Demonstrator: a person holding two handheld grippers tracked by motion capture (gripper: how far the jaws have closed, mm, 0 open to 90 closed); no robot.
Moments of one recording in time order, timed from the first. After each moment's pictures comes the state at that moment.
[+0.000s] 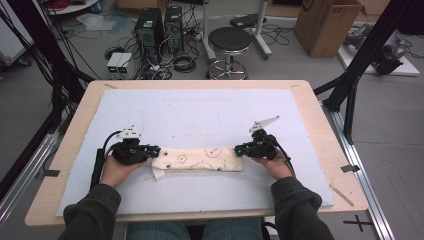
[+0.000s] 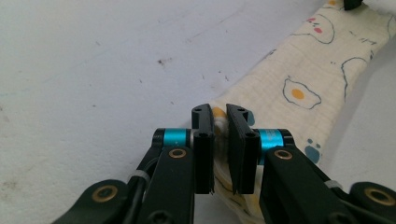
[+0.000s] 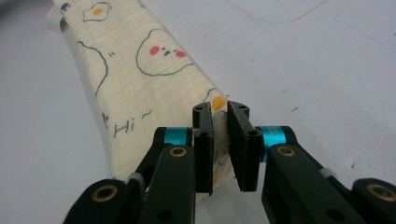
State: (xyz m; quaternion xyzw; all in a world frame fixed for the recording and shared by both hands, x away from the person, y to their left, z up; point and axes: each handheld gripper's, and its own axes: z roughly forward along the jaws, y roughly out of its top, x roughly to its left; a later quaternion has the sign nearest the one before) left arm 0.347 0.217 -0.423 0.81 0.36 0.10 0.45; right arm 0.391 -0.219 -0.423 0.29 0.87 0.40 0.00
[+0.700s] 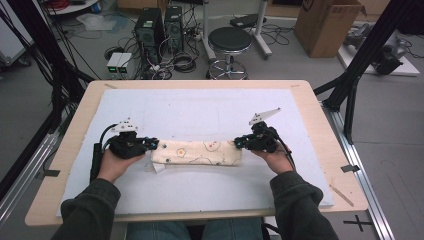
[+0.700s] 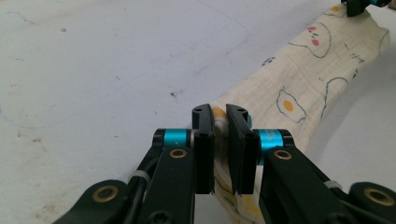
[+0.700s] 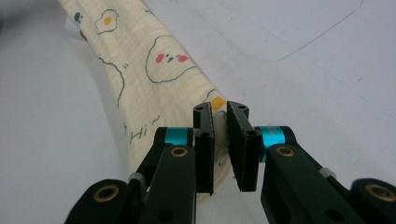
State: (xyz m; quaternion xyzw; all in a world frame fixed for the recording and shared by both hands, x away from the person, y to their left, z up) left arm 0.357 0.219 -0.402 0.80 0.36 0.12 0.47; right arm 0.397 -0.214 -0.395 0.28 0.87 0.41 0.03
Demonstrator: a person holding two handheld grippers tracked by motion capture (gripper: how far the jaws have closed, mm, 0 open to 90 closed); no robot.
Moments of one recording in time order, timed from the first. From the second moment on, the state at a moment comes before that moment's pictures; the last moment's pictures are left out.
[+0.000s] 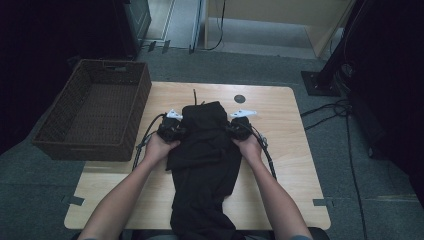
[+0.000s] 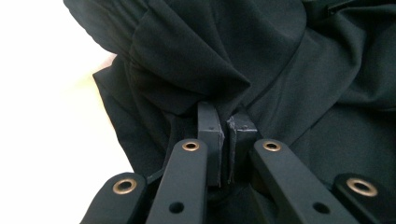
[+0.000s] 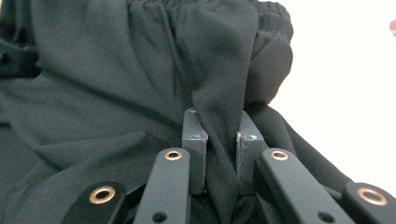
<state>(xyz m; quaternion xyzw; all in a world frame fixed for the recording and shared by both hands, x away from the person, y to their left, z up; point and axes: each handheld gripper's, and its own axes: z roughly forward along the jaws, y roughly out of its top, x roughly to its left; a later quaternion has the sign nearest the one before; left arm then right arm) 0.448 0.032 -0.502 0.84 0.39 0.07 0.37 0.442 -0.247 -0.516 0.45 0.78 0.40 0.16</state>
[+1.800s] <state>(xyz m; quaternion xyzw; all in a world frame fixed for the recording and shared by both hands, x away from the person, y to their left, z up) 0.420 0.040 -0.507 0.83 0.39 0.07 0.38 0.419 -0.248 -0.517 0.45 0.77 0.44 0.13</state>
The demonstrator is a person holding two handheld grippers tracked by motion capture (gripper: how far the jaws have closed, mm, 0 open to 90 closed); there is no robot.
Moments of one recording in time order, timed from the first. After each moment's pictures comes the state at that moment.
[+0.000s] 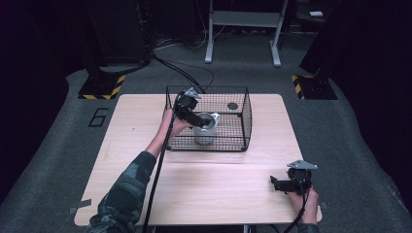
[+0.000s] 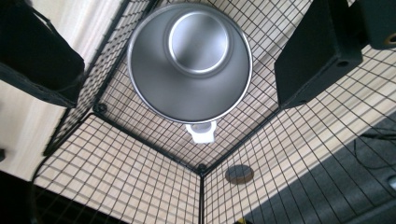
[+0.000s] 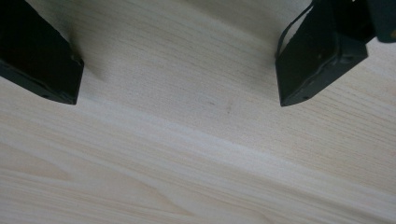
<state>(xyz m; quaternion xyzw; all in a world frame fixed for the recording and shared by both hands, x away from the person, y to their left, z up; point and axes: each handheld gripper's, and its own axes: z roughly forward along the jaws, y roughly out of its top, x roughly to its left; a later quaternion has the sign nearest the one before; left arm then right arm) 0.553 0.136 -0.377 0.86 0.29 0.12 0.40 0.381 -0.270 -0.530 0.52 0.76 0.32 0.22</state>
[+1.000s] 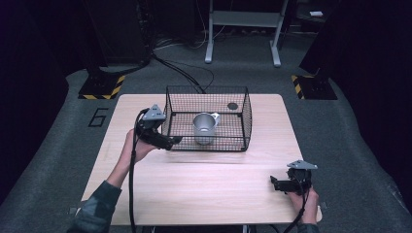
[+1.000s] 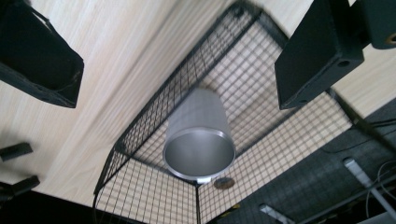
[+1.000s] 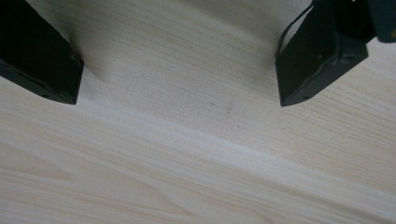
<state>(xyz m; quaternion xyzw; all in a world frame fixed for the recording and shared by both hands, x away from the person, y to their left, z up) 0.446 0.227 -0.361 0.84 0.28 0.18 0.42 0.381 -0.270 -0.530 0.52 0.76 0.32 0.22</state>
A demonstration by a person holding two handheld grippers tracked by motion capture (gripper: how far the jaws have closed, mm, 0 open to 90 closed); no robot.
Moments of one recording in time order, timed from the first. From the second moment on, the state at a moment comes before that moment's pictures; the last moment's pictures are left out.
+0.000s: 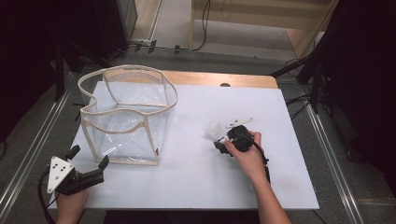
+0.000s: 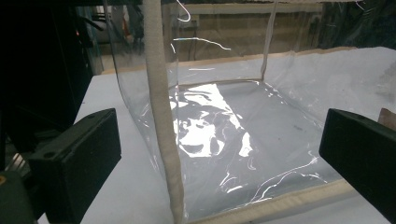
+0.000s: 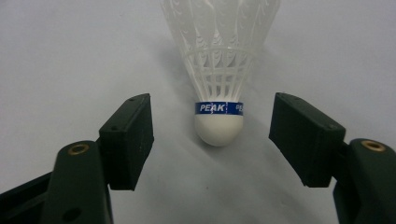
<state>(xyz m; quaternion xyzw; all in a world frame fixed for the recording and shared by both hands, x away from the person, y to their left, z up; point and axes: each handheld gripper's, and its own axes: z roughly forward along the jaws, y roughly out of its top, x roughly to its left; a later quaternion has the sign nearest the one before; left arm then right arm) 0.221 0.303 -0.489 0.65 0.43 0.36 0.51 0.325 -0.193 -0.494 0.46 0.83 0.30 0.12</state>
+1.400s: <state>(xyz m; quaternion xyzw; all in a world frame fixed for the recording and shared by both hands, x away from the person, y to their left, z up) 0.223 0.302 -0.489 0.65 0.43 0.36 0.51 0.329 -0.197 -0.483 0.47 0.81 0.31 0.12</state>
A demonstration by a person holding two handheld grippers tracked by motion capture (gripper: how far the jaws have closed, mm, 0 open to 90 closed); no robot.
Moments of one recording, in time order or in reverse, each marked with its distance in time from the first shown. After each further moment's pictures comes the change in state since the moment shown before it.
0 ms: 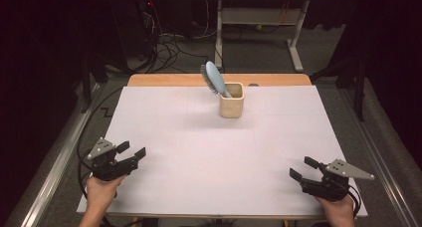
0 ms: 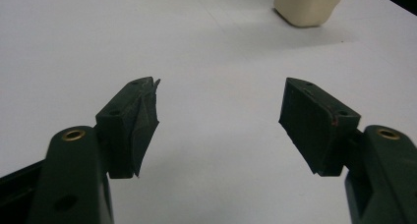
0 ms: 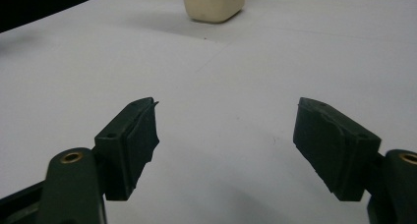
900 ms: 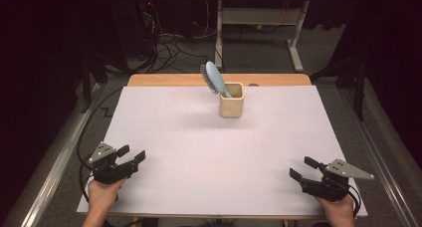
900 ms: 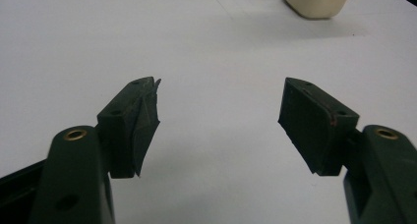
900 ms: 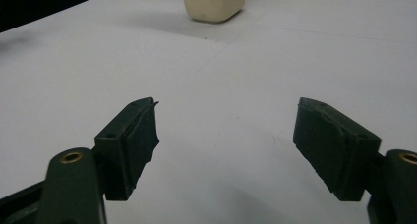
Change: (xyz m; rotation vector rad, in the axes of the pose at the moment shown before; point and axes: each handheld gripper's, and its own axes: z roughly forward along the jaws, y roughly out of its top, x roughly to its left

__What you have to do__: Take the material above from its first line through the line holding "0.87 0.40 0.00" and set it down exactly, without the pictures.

__Result below__:
Demonstrator: a person holding two handheld grippers tracked by motion capture (gripper: how far the jaws have closed, mm, 0 open to 90 closed); no robot.
Moments of one recording in time order, timed from the first. After each moment's pictures comes the state at that moment.
[+0.000s] 
[+0.000s] 
[+0.000s] 
State: (xyz m; quaternion xyzw; all in a world frame fixed for the recording and shared by both hands, x away from the person, y to their left, z up; point and axes: each handheld gripper's, and its own axes: z roughly forward along the jaws, y roughly out of its top, x roughly to its left; a later quaternion has the sign nearest the one before) left arm 0.347 0.217 -0.423 0.81 0.36 0.10 0.45; right arm 0.391 -0.219 -0.423 0.29 0.87 0.40 0.00

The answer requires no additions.